Highlights & Insights

  • Reframing "Reward Engineering" as "Specification Refinement": Instead of tuning scalar values, the method identifies and fixes structural flaws in a symbolic abstraction graph, making modifications interpretable and verifiable.
  • Provable Soundness + Plug-and-Play: The four operations are formally proven to preserve the refinement relationship.
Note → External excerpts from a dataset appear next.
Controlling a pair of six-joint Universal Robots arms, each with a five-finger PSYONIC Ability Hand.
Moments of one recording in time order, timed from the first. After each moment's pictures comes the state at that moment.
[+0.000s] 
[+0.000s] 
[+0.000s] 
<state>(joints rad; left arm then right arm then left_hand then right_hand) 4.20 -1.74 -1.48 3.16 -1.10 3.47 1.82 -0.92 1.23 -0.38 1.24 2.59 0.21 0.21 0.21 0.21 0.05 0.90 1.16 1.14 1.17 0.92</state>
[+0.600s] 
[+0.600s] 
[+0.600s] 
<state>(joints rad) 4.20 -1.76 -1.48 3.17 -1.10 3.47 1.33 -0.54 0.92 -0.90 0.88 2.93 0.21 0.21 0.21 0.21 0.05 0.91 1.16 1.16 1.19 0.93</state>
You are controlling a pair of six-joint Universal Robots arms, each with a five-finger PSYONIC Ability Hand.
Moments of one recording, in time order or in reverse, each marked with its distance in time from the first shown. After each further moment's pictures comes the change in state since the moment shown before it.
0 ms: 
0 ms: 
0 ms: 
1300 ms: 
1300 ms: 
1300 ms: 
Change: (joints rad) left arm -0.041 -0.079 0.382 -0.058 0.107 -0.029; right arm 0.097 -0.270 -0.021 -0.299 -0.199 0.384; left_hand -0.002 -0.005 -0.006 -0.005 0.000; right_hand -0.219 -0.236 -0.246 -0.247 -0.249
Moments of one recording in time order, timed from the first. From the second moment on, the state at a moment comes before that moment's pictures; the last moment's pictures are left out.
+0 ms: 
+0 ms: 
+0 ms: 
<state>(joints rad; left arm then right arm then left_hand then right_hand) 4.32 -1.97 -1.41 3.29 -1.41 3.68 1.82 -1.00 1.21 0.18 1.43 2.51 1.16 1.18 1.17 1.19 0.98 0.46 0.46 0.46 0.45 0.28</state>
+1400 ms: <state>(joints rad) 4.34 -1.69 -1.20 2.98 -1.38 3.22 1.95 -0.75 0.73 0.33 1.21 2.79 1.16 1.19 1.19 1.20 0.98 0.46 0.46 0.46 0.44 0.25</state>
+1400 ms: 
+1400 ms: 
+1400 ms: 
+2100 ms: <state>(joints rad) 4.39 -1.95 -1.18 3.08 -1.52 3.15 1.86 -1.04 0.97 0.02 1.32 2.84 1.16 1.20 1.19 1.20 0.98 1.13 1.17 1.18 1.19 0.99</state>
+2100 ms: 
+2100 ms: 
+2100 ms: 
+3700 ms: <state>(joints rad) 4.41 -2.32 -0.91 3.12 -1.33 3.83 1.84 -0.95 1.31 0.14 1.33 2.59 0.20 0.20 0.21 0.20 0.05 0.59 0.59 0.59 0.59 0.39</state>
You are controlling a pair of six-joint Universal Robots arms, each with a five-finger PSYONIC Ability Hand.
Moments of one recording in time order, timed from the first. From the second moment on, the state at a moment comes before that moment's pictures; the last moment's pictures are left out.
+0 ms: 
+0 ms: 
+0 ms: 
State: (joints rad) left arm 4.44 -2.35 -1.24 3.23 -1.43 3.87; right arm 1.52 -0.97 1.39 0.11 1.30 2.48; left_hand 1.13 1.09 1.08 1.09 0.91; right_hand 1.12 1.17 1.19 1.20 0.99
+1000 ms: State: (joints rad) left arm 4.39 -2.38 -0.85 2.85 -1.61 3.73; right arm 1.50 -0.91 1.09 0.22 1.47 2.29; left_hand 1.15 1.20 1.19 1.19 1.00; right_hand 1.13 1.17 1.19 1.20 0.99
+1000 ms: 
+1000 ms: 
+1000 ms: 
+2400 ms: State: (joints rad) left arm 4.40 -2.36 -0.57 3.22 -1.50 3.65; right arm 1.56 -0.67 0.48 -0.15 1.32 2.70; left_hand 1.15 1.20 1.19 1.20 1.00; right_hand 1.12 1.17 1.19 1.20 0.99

As a wrapper, it supports algorithms like DIRL and LSTS without internal modifications.
  • Inferring Implicit Constraints from Exploration: Constraints like traps or invisible walls are "learned" from trajectories using convex hulls or hyperplanes and written back into the specification.
  • Honest Boundary Specification: The authors explicitly acknowledge undecidability and demonstrate that without successful trajectories (as seen with LSTS), the method cannot proceed.

Limitations & Future Work

  • Dependency on Exploration: If the base algorithm cannot generate any successful trajectories for an edge, refinement is impossible.
  • Soundness without Completeness: Refinement can be overly conservative (tightened too much), and there is no guarantee that every coarse specification can be "saved."
  • Geometric Bias: Convex hull and hyperplane methods assume that feasible/infeasible regions are roughly convex or linearly separable, which may fail for highly non-convex or interleaved regions.
  • Finite Horizon Focus: Current work is limited to finite-horizon SpectRL. Future work aims to extend to infinite-horizon \(\omega\)-regular specifications and reduce the required volume of exploration data.
  • Spec-guided RL Taxonomy: This work builds on Reward Machines (Icarte 2018), TLTL (Li 2017), and SpectRL (Jothimurugan 2019/2021).
  • Complementary Roles: While DIRL and LSTS focus on learning policies for fixed specifications, AUTOSPEC addresses the "coarse specification" bottleneck.
  • CEGAR Methodology: The iterative "failure \(\to\) localization \(\to\) refinement \(\to\) retraining" loop mirrors Counterexample-Guided Abstraction Refinement (CEGAR).
  • Inspiration: Automatic "debugging" of specifications is a high-value direction. Using LLMs for refinement proposals or extending guarantees to more expressive temporal logics are promising extensions.

Rating

  • Novelty: ⭐⭐⭐⭐ First systematic framework to automatically refine logic RL specifications based on learning failures.
  • Experimental Thoroughness: ⭐⭐⭐ Covers n-rooms, PandaGym, and multiple base algorithms. However, evaluations are limited to two domains with a 60% success ceiling.
  • Writing Quality: ⭐⭐⭐⭐ Very clear progression from motivation to proof and experiments.
  • Value: ⭐⭐⭐⭐ Addresses a practical pain point in specification-guided RL by making it easier to deploy with imperfect user inputs.